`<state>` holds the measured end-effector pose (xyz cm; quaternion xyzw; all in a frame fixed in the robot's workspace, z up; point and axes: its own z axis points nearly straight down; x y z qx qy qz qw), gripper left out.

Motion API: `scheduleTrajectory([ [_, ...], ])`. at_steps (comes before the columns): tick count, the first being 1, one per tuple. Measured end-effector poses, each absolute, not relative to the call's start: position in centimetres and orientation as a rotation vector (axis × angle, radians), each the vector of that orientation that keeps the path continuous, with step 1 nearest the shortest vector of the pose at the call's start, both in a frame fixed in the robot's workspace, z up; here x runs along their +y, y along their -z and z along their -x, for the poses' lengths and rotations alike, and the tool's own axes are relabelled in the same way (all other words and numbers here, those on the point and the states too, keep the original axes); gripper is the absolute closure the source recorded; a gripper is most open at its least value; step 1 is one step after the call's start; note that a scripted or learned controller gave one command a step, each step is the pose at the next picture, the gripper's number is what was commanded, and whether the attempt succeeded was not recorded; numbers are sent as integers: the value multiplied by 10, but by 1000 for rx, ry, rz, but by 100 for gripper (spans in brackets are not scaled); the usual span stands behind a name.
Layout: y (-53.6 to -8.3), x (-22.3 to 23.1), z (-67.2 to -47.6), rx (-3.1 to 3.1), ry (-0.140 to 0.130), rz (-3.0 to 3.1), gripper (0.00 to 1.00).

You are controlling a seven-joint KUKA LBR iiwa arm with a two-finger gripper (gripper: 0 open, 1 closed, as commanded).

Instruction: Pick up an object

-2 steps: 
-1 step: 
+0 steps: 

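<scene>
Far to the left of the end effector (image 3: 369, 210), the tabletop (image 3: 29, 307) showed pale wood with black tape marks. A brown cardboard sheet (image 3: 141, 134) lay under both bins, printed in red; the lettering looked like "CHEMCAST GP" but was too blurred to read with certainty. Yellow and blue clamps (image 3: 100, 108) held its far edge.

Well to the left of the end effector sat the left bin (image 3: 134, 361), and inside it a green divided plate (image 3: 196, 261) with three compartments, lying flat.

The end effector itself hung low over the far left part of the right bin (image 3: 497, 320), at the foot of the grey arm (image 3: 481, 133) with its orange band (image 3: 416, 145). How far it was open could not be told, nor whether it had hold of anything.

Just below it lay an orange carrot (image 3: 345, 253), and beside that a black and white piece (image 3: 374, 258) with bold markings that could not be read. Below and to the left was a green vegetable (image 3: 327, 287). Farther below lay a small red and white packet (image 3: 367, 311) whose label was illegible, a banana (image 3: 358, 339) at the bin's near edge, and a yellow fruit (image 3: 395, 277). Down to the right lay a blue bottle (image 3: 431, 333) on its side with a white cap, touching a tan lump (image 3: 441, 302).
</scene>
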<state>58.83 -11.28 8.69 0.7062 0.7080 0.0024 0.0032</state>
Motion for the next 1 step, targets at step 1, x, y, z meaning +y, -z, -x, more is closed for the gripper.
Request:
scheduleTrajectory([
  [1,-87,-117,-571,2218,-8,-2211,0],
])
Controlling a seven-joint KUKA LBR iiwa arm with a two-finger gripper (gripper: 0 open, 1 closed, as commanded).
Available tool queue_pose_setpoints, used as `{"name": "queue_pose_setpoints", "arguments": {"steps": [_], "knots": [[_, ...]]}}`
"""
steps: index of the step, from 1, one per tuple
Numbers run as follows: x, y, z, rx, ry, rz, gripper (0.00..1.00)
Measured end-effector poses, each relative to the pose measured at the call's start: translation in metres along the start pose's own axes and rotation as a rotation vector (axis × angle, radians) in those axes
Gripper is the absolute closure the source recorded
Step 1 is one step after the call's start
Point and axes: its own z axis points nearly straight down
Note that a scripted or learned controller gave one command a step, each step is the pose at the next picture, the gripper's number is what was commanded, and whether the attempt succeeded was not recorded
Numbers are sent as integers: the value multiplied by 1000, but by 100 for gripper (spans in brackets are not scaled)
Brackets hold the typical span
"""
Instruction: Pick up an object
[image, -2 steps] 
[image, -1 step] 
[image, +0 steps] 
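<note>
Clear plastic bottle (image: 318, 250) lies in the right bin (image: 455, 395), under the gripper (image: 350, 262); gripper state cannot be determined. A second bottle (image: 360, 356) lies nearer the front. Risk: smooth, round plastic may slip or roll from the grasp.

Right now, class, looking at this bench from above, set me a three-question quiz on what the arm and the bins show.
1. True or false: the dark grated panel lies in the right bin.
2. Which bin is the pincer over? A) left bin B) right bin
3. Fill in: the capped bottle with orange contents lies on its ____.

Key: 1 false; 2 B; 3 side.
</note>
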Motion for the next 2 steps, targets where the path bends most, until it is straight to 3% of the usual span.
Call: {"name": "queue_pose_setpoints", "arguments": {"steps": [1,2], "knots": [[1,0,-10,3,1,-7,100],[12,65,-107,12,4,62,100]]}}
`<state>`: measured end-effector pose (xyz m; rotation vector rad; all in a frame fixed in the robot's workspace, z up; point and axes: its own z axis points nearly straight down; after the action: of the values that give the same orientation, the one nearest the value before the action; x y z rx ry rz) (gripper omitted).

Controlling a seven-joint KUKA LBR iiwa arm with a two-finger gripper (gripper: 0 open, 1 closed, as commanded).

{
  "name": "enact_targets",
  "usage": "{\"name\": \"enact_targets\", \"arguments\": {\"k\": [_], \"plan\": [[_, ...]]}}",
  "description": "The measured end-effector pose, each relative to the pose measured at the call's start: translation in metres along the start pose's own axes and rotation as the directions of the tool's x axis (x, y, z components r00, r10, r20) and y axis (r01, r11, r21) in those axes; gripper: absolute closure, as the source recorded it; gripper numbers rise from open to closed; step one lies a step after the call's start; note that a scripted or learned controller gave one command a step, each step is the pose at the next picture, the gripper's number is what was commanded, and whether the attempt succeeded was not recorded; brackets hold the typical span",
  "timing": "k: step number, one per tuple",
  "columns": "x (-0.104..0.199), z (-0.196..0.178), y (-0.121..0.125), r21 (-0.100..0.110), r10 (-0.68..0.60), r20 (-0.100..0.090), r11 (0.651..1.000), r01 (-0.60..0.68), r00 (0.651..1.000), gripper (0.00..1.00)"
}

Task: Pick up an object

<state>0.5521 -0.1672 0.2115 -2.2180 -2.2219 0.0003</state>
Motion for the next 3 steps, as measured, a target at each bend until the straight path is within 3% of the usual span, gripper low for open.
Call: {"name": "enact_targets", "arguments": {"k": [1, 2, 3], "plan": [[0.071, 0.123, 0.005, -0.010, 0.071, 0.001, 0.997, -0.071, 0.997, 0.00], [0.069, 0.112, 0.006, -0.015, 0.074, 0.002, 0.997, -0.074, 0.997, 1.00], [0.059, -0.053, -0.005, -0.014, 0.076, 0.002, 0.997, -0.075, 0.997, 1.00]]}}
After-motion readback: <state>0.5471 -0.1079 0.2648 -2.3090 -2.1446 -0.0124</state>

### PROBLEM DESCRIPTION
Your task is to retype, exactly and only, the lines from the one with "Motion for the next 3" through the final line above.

### COMPLETED EXERCISE
Motion for the next 3 steps, as measured, a target at each bend until the straight path is within 3% of the usual span, gripper low for open.
Call: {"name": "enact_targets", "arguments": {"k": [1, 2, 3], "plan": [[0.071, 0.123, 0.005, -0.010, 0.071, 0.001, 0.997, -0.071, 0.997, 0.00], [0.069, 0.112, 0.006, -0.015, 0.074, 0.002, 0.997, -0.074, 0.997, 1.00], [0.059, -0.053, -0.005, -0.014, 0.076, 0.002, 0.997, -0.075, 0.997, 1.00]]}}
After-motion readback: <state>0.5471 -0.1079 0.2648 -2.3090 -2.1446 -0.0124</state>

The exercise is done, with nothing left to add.